EXERCISE DESCRIPTION –
The listing below contains a span that opens with the line containing "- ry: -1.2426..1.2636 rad" and closes with the line containing "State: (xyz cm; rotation". Return that span exactly.

----

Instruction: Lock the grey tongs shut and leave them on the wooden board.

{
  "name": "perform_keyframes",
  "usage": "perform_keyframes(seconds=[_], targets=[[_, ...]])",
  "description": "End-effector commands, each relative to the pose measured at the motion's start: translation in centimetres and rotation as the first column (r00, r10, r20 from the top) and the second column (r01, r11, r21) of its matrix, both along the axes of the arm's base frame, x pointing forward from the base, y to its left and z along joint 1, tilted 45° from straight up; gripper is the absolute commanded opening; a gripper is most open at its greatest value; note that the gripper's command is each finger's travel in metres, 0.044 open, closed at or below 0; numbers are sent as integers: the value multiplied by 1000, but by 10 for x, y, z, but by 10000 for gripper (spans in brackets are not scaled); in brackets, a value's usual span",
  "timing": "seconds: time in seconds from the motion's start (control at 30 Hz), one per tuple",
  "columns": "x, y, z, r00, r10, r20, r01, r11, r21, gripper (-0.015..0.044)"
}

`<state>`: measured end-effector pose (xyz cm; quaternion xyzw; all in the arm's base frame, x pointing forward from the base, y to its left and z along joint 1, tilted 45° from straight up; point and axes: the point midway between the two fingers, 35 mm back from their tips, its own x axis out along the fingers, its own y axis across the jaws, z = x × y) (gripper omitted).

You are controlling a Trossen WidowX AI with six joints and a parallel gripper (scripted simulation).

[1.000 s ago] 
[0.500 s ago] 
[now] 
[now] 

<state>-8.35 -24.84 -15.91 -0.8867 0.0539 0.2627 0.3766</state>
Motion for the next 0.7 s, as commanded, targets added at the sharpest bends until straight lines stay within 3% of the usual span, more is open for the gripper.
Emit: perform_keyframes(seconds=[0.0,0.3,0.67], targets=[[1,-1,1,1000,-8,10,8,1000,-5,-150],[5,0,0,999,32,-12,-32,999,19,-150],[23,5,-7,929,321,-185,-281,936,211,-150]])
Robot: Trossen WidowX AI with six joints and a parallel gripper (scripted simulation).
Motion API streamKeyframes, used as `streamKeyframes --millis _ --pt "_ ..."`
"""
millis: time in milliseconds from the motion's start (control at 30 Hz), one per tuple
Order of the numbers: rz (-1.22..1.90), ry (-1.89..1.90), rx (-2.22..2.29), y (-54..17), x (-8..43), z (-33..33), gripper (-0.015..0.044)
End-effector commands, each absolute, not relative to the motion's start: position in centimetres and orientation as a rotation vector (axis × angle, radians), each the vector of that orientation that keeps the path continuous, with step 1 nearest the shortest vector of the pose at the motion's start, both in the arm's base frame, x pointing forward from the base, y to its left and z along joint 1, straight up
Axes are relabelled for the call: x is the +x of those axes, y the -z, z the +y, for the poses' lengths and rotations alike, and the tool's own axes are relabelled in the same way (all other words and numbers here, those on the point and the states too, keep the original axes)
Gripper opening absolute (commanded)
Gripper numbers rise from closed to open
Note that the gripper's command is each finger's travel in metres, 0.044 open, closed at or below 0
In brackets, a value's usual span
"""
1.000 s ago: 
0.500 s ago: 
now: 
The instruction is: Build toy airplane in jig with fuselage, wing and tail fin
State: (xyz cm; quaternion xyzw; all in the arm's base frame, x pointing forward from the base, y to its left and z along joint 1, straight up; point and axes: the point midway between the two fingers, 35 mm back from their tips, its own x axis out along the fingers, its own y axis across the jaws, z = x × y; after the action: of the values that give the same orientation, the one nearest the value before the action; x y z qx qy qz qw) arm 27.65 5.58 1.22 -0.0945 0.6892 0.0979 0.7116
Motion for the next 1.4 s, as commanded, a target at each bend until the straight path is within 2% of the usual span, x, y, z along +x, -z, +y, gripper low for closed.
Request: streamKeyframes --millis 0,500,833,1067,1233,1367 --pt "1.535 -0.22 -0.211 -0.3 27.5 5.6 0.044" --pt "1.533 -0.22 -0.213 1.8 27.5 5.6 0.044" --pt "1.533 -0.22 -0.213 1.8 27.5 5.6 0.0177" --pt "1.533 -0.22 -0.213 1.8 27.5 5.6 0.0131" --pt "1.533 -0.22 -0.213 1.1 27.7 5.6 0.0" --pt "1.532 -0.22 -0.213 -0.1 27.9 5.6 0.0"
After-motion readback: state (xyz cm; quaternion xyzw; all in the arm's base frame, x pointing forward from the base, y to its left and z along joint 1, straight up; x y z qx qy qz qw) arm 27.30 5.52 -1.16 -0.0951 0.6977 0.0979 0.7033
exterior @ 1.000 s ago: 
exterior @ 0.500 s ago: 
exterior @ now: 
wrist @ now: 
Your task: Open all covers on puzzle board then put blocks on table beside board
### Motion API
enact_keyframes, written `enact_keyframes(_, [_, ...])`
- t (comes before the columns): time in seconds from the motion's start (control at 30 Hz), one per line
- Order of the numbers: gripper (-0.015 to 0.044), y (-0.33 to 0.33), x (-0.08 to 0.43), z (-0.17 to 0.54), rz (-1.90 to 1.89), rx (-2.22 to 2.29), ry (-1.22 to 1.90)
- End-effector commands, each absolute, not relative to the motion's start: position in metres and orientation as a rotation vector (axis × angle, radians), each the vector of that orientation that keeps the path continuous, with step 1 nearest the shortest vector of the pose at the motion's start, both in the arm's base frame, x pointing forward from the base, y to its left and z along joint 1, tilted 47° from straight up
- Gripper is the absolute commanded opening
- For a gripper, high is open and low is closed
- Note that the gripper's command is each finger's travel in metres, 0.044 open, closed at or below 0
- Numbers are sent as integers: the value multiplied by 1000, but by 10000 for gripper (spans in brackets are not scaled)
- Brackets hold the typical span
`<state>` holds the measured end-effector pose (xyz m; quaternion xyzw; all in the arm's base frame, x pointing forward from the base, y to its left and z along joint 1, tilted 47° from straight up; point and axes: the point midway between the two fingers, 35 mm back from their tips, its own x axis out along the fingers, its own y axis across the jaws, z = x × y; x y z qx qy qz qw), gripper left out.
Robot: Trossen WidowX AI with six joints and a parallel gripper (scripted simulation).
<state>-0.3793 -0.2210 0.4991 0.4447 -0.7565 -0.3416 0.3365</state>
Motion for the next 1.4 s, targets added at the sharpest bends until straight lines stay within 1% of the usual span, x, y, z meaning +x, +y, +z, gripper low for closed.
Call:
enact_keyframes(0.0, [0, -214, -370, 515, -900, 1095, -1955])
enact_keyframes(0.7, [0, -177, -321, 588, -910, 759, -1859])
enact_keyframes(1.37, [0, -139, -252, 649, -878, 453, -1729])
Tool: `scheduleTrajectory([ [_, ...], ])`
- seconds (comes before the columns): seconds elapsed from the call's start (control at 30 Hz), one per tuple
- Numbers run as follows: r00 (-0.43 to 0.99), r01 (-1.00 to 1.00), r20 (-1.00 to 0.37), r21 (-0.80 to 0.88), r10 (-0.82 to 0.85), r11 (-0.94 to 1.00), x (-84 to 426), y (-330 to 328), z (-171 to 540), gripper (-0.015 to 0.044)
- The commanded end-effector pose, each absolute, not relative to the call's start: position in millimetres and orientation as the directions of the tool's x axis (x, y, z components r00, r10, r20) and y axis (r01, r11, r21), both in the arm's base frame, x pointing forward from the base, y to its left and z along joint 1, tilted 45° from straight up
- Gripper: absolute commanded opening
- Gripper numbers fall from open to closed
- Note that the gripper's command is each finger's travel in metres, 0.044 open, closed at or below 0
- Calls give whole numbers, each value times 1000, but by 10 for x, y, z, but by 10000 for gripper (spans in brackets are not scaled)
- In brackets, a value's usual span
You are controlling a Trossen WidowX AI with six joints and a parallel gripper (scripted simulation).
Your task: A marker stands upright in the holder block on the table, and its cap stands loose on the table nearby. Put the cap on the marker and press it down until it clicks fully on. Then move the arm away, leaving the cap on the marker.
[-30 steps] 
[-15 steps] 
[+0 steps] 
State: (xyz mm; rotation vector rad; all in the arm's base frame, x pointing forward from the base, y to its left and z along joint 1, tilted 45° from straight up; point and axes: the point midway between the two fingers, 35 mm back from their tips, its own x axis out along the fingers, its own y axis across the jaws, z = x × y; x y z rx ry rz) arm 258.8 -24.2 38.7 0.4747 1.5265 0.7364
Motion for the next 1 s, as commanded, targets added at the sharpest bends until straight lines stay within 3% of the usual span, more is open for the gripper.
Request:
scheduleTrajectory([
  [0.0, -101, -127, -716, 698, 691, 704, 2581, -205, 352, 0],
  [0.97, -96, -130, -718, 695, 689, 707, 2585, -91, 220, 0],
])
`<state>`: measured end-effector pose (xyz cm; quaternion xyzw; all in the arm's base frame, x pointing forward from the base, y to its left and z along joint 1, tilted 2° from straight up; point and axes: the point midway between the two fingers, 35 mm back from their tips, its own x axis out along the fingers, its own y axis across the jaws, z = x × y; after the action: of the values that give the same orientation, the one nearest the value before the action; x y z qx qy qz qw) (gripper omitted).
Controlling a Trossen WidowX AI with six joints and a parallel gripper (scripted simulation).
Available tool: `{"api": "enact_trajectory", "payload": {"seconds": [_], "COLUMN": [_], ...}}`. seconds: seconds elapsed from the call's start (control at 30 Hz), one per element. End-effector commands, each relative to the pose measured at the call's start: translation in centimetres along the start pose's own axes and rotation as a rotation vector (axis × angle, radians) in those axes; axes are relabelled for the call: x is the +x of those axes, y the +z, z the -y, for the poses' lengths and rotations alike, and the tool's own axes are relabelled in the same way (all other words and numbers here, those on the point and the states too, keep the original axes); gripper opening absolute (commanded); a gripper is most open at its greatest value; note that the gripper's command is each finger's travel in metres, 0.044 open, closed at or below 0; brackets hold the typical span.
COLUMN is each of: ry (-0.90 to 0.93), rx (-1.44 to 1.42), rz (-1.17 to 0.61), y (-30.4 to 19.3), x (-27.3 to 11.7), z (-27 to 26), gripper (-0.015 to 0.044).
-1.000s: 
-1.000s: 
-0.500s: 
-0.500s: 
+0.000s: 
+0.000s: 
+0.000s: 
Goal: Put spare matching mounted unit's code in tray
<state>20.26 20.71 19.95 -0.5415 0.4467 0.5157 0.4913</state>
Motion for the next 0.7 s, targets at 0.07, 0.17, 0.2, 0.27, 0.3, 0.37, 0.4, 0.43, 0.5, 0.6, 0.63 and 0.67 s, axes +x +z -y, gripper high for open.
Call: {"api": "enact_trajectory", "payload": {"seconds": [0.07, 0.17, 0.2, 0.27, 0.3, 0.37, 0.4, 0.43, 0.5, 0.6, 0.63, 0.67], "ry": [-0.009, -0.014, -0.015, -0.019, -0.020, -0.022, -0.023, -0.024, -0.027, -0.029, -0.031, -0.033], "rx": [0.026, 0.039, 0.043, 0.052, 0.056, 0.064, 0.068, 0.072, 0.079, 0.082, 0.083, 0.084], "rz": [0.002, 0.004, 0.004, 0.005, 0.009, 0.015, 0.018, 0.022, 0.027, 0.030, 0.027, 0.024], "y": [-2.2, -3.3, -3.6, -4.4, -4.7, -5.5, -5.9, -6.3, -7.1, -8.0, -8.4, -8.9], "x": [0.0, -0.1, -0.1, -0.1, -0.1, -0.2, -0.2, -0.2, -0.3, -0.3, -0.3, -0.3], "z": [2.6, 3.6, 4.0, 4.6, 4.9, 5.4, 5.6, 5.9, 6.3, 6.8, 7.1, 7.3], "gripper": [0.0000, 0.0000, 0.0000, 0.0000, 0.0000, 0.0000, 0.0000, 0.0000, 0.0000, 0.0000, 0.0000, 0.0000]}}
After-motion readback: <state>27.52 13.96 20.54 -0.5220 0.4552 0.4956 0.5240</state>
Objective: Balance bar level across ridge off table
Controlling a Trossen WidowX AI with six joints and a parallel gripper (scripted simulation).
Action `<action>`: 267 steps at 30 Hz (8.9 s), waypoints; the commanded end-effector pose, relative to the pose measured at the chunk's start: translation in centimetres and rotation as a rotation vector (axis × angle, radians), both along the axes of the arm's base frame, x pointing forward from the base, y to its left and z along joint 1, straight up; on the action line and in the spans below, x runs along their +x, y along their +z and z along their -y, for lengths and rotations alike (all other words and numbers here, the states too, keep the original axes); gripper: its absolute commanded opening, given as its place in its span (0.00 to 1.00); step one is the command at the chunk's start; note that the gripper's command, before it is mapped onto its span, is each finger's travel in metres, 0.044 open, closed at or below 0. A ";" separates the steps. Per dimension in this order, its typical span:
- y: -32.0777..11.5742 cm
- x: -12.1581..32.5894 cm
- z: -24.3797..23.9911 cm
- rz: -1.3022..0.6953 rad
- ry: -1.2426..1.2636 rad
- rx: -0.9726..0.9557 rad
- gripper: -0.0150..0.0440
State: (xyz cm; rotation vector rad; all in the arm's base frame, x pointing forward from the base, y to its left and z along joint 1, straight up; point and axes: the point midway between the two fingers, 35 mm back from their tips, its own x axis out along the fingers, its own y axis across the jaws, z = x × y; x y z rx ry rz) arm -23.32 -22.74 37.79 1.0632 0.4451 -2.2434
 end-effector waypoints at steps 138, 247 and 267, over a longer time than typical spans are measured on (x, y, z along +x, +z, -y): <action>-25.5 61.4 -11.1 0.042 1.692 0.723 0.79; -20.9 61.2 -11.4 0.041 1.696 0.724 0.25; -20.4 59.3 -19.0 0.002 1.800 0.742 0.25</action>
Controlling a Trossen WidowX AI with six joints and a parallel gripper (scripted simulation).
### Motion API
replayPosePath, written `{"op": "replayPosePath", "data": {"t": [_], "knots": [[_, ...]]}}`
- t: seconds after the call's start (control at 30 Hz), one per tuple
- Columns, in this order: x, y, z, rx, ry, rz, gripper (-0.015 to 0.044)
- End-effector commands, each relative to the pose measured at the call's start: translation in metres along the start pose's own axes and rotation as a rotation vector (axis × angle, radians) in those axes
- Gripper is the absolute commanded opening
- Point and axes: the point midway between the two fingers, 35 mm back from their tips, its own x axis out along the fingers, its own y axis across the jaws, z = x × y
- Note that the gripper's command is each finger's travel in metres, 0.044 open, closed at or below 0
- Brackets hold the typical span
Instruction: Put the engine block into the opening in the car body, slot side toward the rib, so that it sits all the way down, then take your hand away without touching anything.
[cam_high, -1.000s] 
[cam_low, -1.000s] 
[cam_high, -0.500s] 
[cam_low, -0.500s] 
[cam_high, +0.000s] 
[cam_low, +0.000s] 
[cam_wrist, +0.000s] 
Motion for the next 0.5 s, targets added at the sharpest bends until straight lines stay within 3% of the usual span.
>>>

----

FINISHED TASK –
- ry: -1.2426..1.2636 rad
- rx: -0.9726..0.9557 rad
- gripper: -0.0150..0.0440
State: (xyz cm; rotation vector rad; all in the arm's base frame, x pointing forward from the base, y to its left and z along joint 1, straight up; point and axes: the point midway between the two fingers, 35 mm back from their tips, its own x axis out along the fingers, its own y axis across the jaws, z = x × y; x y z rx ry rz) arm -23.32 -22.74 37.79 1.0632 0.4451 -2.2434

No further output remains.